# synodontis petricola catfish tank...



## Johnny579 (Aug 22, 2014)

Ive been planning a new tank for a while now and after much research ive finally come to conclusion of the layout and stocking of the tank. It will be a 20 gallon tank with 2 inches of white sand substrate. I have piece of driftwood that will arch nicely and provide plenty of hiding places and leave enough room for some smooth rocks for caves. It will be lightly planted moss balls java fern, maybe anubias and im debating a floating plant. If i happen across some plants thats not already in my other tanks im may try it. 
The definite fish will include
-1 synodontis petricola catfish
-1 marbled or spotted raphael catfish
-4 african dwarf drogs
-6 dalmation mollies
From what research ive done and some personal experience, that should make for a peaceful tank. I will admit to being new to the synodontis and the mollies but i have years of experience with adfs and ive had a striped raphael for a while.

Some maybes for the tank are
-ghost catfish
-a clown, rubberlip, or bushy nose pleco
-rasboras (possible molly alternative, again never had them)
-kuhli loaches
-indian almond leaves
-betta (i do love bettas and hardly skip a chance to drop one in when i have a compatible tank)

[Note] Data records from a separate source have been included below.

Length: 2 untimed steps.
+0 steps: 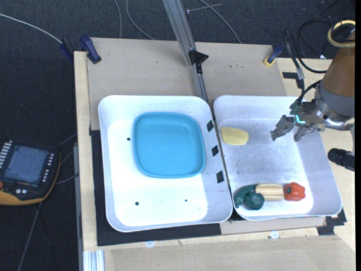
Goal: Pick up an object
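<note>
The right bin [265, 157] holds a pale yellow lump [234, 136] near its left wall. Along its front edge lie a dark green round piece [249, 199], a tan cylinder [269, 192] and a red tomato-like piece [294, 191]. My gripper [290, 130] hangs over the upper right part of this bin, fingers spread and open, with nothing between them. It is well to the right of the yellow lump and above the front-row objects.
The left bin [113, 151] carries a blue square plate [169, 144]. A metal pole [181, 24] slants down to the gap between the bins. Blue clamps [89, 48] sit at the bench's back corners. A handheld pendant [25, 170] lies on the floor at left.
</note>
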Available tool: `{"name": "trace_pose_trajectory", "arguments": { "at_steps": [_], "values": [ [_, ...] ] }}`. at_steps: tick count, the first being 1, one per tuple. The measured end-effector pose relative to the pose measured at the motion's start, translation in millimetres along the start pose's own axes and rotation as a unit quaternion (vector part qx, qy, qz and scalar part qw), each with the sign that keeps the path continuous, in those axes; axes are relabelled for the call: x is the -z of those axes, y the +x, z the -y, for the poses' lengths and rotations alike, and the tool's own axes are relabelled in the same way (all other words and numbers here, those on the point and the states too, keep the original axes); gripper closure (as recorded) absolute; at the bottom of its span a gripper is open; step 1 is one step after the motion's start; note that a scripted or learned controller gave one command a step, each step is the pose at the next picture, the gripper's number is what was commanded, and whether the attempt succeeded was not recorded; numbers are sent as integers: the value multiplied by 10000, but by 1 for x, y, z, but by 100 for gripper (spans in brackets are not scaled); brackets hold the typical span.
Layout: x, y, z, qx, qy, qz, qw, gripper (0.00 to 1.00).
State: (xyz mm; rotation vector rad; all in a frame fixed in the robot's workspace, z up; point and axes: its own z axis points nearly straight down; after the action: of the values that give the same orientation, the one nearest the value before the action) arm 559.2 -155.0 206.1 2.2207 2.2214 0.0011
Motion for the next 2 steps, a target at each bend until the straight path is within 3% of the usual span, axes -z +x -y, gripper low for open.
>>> {"name": "trace_pose_trajectory", "arguments": {
  "at_steps": [1, 2],
  "values": [
    [0, 0, 0, 0, 1, 0, 10000, 0],
    [-62, -2, 4, -2, 28, -4, 10000, 0]
  ]
}}
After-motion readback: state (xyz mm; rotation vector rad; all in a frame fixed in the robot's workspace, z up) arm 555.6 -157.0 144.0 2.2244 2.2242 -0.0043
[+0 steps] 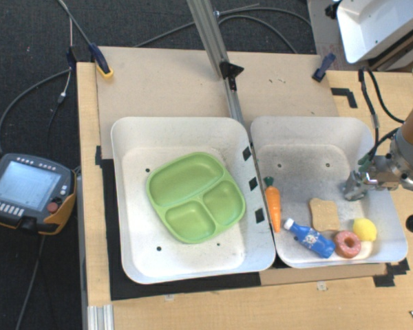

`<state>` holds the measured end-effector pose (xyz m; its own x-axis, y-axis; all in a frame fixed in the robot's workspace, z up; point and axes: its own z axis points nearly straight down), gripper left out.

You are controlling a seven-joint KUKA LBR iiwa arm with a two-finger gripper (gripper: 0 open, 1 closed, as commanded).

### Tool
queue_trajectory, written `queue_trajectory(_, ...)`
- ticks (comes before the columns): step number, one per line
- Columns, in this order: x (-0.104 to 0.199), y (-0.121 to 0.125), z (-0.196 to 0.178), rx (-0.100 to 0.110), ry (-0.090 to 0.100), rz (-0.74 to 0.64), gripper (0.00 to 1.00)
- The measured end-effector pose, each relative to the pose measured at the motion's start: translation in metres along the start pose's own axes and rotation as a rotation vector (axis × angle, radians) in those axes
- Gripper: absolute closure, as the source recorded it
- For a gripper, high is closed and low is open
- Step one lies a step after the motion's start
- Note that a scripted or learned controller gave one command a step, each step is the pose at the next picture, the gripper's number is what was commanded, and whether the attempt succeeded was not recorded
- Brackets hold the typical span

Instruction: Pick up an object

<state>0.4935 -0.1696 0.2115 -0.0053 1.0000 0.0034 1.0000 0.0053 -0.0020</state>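
The right bin [299, 139] holds several small items along its front. An orange carrot [272, 208] lies by the left wall. A blue bottle with a white cap [310, 239] lies next to a pink donut [347, 244]. Behind them are a tan slice of toast [324, 214] and a yellow lemon [364, 229]. My gripper [355, 188] hangs over the right side of this bin, just behind the lemon and to the right of the toast. I see nothing held in it.
The left bin [127, 184] carries a green divided plate [196, 196]. A metal pole [213, 40] slants across the back of the bench. A teach pendant [27, 192] lies on the floor at left.
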Motion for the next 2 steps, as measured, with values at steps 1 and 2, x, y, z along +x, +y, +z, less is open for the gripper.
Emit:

I would love some suggestions and to hear opinions on my setup. Thanks


----------



## Johnny579 (Aug 22, 2014)

As a side note another maybe and molly alternative would be a female betta sorority. But again thats a maybe.


----------



## n25philly (Dec 5, 2013)

Did a quick look for you, and right off the bat the sydontis petricola should be kept in groups of 4 or more. Also a 20 gal is too small for what you have planned let alone any of the maybes


----------